*Task to complete*:
Say how many lines in the entries hold the string "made", giving the number by itself.

*Exercise data*:
+---+

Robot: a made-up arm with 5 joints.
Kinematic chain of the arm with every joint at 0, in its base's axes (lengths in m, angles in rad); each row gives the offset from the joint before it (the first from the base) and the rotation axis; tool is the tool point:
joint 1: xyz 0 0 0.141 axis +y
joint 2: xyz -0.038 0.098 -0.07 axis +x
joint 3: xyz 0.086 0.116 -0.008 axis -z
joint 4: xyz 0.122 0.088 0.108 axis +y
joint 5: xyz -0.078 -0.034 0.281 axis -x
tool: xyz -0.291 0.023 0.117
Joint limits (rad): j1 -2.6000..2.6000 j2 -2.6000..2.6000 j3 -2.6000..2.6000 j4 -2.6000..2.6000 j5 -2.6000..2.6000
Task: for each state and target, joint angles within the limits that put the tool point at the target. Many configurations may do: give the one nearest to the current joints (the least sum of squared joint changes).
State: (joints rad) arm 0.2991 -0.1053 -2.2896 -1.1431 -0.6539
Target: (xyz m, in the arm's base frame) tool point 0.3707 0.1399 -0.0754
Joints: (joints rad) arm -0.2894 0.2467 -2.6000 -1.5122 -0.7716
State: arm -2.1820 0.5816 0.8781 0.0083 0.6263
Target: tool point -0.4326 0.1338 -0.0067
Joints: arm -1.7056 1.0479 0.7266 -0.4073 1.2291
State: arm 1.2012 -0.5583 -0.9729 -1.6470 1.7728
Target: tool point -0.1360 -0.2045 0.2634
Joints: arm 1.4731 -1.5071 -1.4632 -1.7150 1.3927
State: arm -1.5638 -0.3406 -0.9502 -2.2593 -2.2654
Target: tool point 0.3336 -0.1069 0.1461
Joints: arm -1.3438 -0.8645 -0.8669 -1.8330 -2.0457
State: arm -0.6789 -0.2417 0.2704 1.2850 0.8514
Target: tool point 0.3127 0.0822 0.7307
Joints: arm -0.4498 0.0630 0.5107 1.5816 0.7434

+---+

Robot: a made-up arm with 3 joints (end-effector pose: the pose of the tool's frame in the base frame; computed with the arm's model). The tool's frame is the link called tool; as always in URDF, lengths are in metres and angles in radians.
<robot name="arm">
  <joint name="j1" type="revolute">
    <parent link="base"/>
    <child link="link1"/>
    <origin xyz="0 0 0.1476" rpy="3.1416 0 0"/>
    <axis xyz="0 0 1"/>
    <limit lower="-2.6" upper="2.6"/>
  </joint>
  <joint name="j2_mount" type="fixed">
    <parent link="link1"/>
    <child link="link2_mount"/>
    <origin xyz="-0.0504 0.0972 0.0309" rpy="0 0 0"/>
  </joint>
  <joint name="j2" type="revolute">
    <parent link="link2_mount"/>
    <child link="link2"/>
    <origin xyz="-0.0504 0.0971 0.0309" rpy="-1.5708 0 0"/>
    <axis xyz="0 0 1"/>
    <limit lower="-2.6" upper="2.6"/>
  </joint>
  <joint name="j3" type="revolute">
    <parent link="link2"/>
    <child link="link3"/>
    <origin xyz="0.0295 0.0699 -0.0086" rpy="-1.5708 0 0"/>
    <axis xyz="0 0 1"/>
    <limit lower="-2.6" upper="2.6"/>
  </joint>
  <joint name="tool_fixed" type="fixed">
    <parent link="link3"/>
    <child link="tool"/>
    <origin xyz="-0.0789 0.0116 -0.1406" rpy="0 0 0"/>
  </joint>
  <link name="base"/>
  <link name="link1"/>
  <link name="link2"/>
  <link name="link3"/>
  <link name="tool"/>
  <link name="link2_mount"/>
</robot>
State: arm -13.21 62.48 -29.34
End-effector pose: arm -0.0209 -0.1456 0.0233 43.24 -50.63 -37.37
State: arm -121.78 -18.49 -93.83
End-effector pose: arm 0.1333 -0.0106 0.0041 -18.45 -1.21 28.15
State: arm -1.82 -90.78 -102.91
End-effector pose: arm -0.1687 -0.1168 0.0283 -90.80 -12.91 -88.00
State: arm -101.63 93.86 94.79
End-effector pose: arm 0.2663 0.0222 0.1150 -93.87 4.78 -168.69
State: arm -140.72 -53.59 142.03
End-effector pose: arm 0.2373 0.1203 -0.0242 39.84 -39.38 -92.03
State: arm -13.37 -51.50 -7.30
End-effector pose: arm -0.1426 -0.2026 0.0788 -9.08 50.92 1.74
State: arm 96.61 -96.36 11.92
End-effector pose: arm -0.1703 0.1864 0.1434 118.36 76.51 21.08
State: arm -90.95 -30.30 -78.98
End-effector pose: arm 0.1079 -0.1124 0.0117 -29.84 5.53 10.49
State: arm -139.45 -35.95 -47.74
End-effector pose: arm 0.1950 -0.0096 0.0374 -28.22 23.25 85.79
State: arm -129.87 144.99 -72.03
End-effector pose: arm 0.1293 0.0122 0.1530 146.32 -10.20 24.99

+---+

*Problem solution*:
2